Extraction of pigments
100 ml of cells were grown as described above. The culture was induced with 5 mM arabinose for 24 h at 37°C. After incubation cell pellets were collected by centrifuging at 6000 rpm for 10 min at 4 °C. Supernatant was discarded and 2,5 ml of acetone were added. Sample was vortexed and incubated at 50 °C for 10 min. Another centrifuge was performed to separate the extract from the pellet, the extract was then transferred into a new vial.
TLC
Silica gel was used as the direct phase. A small sample quantity using a capillary was applied on the TLC plate. A solution of n-exane and 1% of ethyl-acetate was used as mobility phase.
UV-VIS
Extracted pigments in acetone were placed in a 700 μL quartz cuvette and the absorbance was read with an Agilent Cary 8454 UV-Vis between 300 nm and 800 nm. The samples were blanked with acetone. The reference was done with pure retinal and pure βcarotene.
HPLC
For chromatographic separation and carotenoids analysis by HPLC a reverse-phase method was used. The extracted pigments were concentrated with N2 and the volume was adjusted with MeOH up to 500 μl. The samples were injected with a syringe on a C 8 column. The reference was done with pure retinal and pure βcarotene. See following table for column and method specifications:
Column | 3,5 µm Eclipse XBD-C8 column (150 x 4.6 mm) |
Solvent A | methanol/water (7:3 v/v) + 12 mM of ammonium acetate |
Solvent B | methanol + 12 mM of ammonium acetate |
Separation | Solvent gradient: time 0 min: 35% solvent B in solvent A. time 40 min: 100% solvent A |
Flow rate | 0.8 ml/min |
Nicotinic Phosphoribosyl Transferase (pncB)
NAD/NADH quantification
A single colony of transformed E. coli NEB10β was grown overnight in 5 mL of media culture (LB or Terrific Broth) with relative antibiotic (34 μg/mL Chloramphenicol). The culture was then diluted 1:100 in fresh medium. When an OD of 0.6 was reached, cells were induced with 5mM arabinose. Some samples were tested with 10 μM of Nicotinic Acid (NA). After 20 h of induction, 0,5 mL culture containing 108 cells were centrifuged and the supernatant discarded. The cell pellet was washed with cold PBS. NAD+ and NADH levels were calculated with a colorimetric assay using the Sigma NAD/NADH quantification kit (MAK037) following the instructions described in the technical bulletin. Quantification was based on a standard curve made with 0, 20, 40, 60, 80 pmole/well of NADH standard. The kit provides the measures of NAD+ levels indirectly from total levels of NAD+ NADH and NADH only. The absorbance was measured with a Tecan Infinite Pro 200 at 450 nm.
The formula used was:
$\frac{NAD}{NADH} = \frac{NAD_total - NAD}{NADH}$
Proteorhodopsin Microbial Fuel Cell (pMFC)
pMFC assembly
Standard protocol to assemble a Trento UNITN 2015 iGEM team Microbial Fuel Cell.
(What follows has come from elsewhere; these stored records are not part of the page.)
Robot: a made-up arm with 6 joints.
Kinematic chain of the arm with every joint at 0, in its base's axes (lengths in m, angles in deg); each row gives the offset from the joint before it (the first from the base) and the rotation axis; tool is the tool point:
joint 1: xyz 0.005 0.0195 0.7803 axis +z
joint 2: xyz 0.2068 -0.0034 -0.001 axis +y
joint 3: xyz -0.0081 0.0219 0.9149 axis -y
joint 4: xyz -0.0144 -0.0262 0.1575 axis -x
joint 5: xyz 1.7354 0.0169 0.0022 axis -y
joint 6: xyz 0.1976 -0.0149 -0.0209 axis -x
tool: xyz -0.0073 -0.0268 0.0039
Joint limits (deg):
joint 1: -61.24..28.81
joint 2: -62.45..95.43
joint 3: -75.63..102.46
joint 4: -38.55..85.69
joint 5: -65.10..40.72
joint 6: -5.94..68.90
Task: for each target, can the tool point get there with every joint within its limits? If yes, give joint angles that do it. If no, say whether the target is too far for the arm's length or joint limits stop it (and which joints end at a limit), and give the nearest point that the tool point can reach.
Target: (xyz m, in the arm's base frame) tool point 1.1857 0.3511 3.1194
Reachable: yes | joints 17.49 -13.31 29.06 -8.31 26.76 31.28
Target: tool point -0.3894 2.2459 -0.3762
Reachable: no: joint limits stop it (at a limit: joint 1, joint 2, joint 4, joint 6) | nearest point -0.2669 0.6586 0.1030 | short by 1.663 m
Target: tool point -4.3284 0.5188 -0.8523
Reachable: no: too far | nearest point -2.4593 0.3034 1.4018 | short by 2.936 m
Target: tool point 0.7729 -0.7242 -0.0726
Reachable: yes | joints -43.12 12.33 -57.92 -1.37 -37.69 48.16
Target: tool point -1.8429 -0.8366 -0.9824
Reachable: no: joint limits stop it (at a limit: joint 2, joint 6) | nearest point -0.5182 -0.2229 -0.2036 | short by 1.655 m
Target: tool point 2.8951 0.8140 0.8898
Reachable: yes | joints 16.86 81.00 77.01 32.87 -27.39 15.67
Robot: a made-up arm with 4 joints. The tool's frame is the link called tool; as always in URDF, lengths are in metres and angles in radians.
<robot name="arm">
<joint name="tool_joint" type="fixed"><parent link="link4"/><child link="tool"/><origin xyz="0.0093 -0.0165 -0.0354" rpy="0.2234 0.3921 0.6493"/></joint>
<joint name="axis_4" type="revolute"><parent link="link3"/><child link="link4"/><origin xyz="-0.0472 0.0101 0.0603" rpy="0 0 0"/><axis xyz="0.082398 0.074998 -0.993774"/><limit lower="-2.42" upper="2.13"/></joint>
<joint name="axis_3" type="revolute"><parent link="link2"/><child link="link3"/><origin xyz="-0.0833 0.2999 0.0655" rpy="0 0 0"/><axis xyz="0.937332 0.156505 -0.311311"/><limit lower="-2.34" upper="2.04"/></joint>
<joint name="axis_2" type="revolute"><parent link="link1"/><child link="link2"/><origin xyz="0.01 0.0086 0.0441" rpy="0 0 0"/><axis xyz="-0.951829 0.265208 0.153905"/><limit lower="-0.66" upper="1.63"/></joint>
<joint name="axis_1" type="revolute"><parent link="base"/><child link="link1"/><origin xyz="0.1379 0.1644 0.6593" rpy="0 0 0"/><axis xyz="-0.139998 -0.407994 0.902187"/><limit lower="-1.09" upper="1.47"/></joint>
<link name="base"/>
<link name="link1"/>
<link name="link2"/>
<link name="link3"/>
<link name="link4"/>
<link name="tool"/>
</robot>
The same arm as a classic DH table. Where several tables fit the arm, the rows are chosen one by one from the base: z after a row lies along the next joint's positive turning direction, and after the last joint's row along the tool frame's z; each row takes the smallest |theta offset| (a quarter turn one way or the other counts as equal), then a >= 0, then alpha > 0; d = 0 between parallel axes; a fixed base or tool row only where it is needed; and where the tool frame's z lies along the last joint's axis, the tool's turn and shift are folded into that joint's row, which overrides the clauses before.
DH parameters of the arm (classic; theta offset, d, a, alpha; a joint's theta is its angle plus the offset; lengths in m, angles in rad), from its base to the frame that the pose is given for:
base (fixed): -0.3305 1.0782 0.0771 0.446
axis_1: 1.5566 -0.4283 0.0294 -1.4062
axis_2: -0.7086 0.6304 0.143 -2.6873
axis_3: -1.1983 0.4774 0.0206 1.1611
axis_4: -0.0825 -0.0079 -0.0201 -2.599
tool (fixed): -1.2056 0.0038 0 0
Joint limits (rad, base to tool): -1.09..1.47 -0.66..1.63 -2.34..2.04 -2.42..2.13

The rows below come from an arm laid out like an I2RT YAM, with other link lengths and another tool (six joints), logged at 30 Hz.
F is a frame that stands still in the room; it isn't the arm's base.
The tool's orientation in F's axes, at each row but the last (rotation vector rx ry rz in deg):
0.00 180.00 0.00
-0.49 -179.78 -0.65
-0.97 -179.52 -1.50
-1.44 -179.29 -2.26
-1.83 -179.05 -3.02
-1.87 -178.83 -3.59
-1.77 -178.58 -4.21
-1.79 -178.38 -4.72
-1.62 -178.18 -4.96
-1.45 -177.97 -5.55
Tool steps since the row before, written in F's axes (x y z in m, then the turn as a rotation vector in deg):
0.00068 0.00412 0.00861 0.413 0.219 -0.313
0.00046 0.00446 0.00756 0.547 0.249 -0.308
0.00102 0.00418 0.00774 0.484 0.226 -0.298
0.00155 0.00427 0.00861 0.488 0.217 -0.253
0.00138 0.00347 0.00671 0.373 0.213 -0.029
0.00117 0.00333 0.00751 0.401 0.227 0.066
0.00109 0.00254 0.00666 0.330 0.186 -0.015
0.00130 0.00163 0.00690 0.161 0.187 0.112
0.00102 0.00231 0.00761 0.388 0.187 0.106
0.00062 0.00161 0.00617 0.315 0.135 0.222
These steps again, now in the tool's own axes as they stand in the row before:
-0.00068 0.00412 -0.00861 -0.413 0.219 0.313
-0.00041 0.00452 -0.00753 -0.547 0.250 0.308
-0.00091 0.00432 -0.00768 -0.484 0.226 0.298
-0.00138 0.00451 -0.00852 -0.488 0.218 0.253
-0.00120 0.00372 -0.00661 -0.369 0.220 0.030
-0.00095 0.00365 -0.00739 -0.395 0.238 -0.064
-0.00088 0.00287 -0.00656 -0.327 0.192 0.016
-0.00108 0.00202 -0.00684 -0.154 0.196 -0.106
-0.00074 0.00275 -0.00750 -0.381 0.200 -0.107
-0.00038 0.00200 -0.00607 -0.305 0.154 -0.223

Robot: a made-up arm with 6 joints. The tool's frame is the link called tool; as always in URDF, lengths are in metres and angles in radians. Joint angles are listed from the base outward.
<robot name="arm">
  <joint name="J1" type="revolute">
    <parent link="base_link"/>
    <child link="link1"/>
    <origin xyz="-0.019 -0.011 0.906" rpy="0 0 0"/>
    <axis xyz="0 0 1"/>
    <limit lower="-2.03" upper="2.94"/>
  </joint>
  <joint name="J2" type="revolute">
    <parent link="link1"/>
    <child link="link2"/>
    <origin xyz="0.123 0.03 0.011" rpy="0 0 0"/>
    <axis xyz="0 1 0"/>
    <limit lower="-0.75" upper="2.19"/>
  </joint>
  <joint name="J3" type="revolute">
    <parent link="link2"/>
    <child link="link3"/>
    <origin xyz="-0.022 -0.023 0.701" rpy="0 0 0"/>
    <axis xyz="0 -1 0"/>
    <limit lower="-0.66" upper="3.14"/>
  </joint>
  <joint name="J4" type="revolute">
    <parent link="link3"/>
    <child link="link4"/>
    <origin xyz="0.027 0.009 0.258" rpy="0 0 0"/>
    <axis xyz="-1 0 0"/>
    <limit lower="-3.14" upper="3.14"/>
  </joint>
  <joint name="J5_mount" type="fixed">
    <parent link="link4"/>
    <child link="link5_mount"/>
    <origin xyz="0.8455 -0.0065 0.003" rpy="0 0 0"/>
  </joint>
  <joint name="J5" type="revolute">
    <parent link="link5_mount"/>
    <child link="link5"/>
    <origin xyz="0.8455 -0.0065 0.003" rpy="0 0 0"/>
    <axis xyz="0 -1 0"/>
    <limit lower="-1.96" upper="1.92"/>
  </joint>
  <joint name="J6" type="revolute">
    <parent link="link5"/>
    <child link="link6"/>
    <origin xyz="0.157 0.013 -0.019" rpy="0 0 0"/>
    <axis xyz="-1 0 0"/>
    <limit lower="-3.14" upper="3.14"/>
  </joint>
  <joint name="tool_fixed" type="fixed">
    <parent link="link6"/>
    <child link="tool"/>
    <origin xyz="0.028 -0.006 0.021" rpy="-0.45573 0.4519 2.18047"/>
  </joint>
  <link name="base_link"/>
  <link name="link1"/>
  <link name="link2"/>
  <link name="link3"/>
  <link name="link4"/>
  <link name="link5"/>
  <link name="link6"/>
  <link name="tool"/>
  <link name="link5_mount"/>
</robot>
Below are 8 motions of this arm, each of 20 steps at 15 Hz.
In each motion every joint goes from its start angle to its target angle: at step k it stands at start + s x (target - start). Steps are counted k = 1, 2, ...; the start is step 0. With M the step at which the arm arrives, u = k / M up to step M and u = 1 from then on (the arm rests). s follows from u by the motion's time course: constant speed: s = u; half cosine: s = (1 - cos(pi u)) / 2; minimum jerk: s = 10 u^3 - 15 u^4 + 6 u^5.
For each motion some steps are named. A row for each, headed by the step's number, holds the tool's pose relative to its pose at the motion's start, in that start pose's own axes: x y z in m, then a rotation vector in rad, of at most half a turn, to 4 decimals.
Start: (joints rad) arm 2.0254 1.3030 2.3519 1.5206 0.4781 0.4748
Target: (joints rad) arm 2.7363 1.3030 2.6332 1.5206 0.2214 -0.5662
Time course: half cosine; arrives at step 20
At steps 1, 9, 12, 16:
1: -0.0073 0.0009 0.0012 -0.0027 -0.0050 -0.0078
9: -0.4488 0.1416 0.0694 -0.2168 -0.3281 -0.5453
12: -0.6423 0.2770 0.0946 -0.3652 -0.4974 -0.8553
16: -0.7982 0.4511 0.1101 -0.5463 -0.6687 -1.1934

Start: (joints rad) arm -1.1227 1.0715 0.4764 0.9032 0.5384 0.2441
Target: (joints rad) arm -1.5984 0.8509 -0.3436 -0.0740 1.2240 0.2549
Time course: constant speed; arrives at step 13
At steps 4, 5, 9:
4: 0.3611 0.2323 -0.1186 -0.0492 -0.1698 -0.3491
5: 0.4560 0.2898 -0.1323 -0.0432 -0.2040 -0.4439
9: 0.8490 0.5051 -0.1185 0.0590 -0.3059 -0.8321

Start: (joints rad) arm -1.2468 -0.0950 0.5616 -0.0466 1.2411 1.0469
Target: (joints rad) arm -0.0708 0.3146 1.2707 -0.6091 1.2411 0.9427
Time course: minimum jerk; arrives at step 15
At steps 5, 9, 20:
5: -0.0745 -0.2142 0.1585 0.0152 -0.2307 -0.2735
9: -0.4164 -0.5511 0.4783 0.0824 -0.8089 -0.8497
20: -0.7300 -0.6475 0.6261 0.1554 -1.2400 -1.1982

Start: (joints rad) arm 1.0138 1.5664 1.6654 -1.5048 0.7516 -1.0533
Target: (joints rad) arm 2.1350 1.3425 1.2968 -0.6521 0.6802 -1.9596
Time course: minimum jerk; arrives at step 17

Components:
- Plexiglas pieces for the chambers (4 p.)
- Sheaths (4 p.)
- Carbon cloth electrodes (2 p.)
- Tinned copper wires (2 p.)
- Proton Exchange Membrane (1 p.)
- Screws (4 p.)
- Bolts (4 p.)
Before assembling the MFC wash the plexiglas component with water and soap and expose it to UV treatment (1 hour is the standard). Wash with water the carbon cloth electrode and autoclave it. Then assemble the Plexiglas pieces between two sheath. Put inside each chamber a carbon cloth electrode with the tinned copper end exposed. To divide the anode and cathode chamber of the MFC place the Proton Exchange Membrane with the other two sheaths like a sandwich. At the end close the MFC with the screws and fix the bolts.
pMFC data logging
Protocol to evaluate electrochemical parameters of a Microbial Fuel Cell. Bacterial cultures are grown and induced as described in the protocols.
- Fill the anode with bacteria and the cathode with water
- Connect the MFC to an outer variable resistance
- Connect the outer variable resistance to a voltmeter in parallel
- Open the voltage data logging software
- Change the resistance, let the system stabilizer per 1 hour
- Record the voltage for each data point
- Once finished the test disassemble the MFC and wash it.